▸ **Problem statement**
Reproduce the records that follow exactly as they are written.

▸ **Dataset entries**
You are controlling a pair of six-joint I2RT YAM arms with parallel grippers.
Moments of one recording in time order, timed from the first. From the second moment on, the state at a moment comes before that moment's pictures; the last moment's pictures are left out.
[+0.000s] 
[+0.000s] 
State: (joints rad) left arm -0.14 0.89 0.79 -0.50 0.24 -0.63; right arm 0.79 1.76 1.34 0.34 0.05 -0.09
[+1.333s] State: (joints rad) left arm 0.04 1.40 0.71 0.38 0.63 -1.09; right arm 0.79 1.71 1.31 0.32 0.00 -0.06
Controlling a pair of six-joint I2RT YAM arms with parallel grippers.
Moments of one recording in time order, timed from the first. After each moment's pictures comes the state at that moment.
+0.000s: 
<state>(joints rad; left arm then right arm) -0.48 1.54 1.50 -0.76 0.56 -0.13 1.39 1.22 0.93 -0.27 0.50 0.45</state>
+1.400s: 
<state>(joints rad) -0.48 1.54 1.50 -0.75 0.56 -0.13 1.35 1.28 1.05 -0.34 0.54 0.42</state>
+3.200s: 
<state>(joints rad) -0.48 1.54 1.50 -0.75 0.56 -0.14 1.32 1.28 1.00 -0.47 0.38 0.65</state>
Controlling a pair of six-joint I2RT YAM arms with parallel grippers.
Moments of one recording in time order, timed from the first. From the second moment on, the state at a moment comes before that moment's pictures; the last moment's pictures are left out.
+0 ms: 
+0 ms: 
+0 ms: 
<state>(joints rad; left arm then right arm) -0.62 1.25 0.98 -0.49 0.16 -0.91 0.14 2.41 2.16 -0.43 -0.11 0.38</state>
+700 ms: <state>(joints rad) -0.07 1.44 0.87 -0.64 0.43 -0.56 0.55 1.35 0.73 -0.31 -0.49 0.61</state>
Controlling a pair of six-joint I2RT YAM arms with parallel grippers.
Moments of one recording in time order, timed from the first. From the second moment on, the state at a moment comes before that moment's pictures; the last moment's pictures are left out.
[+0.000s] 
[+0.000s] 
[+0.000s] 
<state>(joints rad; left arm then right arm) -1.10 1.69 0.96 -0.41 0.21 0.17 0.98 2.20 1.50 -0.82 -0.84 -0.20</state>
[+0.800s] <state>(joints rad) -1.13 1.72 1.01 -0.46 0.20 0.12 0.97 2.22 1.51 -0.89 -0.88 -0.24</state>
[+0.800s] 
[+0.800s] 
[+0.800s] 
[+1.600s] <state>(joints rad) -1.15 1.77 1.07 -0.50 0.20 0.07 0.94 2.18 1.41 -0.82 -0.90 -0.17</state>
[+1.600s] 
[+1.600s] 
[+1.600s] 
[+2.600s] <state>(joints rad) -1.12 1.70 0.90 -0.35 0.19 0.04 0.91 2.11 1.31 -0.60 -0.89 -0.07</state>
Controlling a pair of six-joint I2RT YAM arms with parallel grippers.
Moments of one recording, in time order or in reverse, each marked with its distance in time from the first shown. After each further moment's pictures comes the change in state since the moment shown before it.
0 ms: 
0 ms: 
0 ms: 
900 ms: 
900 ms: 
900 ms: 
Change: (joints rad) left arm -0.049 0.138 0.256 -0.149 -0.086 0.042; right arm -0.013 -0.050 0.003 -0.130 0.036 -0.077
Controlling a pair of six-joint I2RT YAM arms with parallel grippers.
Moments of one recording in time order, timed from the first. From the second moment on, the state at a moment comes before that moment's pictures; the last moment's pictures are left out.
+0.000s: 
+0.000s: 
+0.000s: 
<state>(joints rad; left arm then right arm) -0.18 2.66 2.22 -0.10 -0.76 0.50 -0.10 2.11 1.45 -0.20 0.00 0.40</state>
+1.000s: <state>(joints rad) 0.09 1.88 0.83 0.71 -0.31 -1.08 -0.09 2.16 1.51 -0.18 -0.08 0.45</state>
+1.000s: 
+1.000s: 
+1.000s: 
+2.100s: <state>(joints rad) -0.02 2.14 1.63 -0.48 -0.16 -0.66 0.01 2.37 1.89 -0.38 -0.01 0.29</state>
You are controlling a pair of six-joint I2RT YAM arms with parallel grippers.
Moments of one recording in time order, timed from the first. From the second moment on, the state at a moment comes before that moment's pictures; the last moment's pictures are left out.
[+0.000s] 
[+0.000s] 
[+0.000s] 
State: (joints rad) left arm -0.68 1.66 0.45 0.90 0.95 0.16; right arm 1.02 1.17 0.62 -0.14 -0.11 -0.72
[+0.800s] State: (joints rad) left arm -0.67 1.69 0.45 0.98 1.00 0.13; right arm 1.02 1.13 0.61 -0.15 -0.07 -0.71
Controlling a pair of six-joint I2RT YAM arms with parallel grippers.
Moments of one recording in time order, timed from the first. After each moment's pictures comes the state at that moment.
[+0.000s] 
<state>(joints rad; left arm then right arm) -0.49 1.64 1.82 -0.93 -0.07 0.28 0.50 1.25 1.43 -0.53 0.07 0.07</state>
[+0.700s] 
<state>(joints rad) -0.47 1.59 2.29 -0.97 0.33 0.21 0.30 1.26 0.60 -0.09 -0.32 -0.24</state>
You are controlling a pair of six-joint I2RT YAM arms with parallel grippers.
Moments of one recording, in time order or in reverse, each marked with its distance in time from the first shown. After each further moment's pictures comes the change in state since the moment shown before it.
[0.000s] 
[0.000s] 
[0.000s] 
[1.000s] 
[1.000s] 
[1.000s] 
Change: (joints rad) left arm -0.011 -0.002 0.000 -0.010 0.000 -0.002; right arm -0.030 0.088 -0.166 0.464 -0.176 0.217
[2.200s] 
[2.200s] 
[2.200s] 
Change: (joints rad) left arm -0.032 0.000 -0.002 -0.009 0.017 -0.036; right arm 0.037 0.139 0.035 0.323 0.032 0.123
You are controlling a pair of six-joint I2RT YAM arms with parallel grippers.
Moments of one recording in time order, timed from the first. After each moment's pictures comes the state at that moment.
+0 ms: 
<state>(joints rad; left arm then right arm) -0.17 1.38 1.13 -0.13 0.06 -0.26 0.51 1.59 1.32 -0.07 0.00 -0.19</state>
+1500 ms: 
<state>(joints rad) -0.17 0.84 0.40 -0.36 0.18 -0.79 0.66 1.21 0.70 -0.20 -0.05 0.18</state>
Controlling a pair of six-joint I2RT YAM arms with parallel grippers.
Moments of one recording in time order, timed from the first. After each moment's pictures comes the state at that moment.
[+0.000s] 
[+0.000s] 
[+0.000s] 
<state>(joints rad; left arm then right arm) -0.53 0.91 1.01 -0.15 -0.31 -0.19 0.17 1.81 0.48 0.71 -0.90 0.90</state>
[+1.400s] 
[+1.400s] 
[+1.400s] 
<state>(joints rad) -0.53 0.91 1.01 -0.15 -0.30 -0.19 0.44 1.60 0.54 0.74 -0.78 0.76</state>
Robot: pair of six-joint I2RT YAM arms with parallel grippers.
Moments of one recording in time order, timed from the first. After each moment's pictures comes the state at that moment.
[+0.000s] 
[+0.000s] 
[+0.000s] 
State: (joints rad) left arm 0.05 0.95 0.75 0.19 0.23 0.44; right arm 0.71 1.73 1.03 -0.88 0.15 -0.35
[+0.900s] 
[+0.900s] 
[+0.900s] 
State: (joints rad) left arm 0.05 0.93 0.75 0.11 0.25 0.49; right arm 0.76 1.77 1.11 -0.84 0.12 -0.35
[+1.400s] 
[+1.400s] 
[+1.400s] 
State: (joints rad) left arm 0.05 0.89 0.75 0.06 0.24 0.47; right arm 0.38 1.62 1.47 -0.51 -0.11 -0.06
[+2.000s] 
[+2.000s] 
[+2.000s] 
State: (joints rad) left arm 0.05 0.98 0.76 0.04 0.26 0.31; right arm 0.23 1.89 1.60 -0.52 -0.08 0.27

▸ **Expected answer**
You are controlling a pair of six-joint I2RT YAM arms with parallel grippers.
Moments of one recording in time order, timed from the first. From the second moment on, the state at a moment comes before that moment's pictures; the last moment's pictures are left out.
[+0.000s] 
[+0.000s] 
State: (joints rad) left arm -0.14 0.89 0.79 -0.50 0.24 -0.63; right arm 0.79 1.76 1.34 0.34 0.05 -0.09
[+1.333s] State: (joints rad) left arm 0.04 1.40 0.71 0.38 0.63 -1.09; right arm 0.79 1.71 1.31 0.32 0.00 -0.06
Controlling a pair of six-joint I2RT YAM arms with parallel grippers.
Moments of one recording in time order, timed from the first. After each moment's pictures comes the state at that moment.
+0.000s: 
<state>(joints rad; left arm then right arm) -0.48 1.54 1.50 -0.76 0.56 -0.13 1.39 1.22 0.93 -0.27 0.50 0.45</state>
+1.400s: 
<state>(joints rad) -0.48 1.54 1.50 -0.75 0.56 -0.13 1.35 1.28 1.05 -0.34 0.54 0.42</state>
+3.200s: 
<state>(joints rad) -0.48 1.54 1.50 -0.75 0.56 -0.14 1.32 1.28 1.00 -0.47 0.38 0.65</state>
Controlling a pair of six-joint I2RT YAM arms with parallel grippers.
Moments of one recording in time order, timed from the first. From the second moment on, the state at a moment comes before that moment's pictures; the last moment's pictures are left out.
+0 ms: 
+0 ms: 
+0 ms: 
<state>(joints rad; left arm then right arm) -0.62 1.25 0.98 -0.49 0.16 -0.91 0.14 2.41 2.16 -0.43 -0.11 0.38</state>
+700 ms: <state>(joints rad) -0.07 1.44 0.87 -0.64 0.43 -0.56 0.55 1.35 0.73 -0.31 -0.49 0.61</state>
Controlling a pair of six-joint I2RT YAM arms with parallel grippers.
Moments of one recording in time order, timed from the first. From the second moment on, the state at a moment comes before that moment's pictures; the last moment's pictures are left out.
[+0.000s] 
[+0.000s] 
[+0.000s] 
<state>(joints rad; left arm then right arm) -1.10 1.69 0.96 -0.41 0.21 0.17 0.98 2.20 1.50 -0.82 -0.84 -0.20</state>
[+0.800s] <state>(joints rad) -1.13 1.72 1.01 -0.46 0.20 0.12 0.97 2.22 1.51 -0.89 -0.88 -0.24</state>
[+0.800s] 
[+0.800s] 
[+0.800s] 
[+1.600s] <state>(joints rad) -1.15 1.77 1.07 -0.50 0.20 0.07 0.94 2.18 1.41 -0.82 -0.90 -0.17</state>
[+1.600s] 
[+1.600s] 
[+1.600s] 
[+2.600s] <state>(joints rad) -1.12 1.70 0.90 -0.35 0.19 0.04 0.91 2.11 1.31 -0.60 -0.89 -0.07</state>
Controlling a pair of six-joint I2RT YAM arms with parallel grippers.
Moments of one recording, in time order or in reverse, each marked with its distance in time from the first shown. After each further moment's pictures comes the change in state since the moment shown before it.
0 ms: 
0 ms: 
0 ms: 
900 ms: 
900 ms: 
900 ms: 
Change: (joints rad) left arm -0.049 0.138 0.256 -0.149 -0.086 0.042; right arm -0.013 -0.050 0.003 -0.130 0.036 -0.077
Controlling a pair of six-joint I2RT YAM arms with parallel grippers.
Moments of one recording in time order, timed from the first. From the second moment on, the state at a moment comes before that moment's pictures; the last moment's pictures are left out.
+0.000s: 
+0.000s: 
+0.000s: 
<state>(joints rad; left arm then right arm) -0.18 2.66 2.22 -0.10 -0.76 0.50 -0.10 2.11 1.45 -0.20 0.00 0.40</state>
+1.000s: <state>(joints rad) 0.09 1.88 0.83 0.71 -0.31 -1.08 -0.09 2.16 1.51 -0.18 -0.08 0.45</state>
+1.000s: 
+1.000s: 
+1.000s: 
+2.100s: <state>(joints rad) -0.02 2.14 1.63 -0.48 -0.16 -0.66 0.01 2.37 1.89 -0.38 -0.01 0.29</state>
You are controlling a pair of six-joint I2RT YAM arms with parallel grippers.
Moments of one recording in time order, timed from the first. From the second moment on, the state at a moment comes before that moment's pictures; the last moment's pictures are left out.
[+0.000s] 
[+0.000s] 
[+0.000s] 
State: (joints rad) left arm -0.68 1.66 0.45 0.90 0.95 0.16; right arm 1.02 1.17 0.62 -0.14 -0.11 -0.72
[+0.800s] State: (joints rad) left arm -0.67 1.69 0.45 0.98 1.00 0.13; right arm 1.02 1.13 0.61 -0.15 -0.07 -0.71
Controlling a pair of six-joint I2RT YAM arms with parallel grippers.
Moments of one recording in time order, timed from the first. After each moment's pictures comes the state at that moment.
[+0.000s] 
<state>(joints rad; left arm then right arm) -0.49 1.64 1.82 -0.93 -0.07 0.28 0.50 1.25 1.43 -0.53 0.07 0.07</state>
[+0.700s] 
<state>(joints rad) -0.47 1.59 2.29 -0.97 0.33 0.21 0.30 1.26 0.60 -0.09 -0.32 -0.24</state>
You are controlling a pair of six-joint I2RT YAM arms with parallel grippers.
Moments of one recording, in time order or in reverse, each marked with its distance in time from the first shown. After each further moment's pictures comes the change in state since the moment shown before it.
[0.000s] 
[0.000s] 
[0.000s] 
[1.000s] 
[1.000s] 
[1.000s] 
Change: (joints rad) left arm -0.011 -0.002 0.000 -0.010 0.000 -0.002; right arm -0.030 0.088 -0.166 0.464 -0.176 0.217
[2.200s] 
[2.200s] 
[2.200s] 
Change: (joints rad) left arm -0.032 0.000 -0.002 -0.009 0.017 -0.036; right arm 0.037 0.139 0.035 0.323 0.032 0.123
You are controlling a pair of six-joint I2RT YAM arms with parallel grippers.
Moments of one recording in time order, timed from the first. After each moment's pictures comes the state at that moment.
+0 ms: 
<state>(joints rad; left arm then right arm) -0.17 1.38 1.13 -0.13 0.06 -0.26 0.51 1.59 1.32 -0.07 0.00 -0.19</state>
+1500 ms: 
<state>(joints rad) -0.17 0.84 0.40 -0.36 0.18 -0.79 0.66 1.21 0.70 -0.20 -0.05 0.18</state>
Controlling a pair of six-joint I2RT YAM arms with parallel grippers.
Moments of one recording in time order, timed from the first. After each moment's pictures comes the state at that moment.
[+0.000s] 
[+0.000s] 
[+0.000s] 
<state>(joints rad; left arm then right arm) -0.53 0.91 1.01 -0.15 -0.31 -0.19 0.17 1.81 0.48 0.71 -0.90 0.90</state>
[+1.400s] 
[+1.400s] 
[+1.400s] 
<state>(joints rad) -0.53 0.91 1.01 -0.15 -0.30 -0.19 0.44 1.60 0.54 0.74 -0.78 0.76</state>
Robot: pair of six-joint I2RT YAM arms with parallel grippers.
Moments of one recording in time order, timed from the first. After each moment's pictures comes the state at that moment.
[+0.000s] 
[+0.000s] 
[+0.000s] 
State: (joints rad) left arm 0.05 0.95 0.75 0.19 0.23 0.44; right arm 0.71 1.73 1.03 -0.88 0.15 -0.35
[+0.900s] 
[+0.900s] 
[+0.900s] 
State: (joints rad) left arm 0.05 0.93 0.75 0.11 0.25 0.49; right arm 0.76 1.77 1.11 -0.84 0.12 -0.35
[+1.400s] 
[+1.400s] 
[+1.400s] 
State: (joints rad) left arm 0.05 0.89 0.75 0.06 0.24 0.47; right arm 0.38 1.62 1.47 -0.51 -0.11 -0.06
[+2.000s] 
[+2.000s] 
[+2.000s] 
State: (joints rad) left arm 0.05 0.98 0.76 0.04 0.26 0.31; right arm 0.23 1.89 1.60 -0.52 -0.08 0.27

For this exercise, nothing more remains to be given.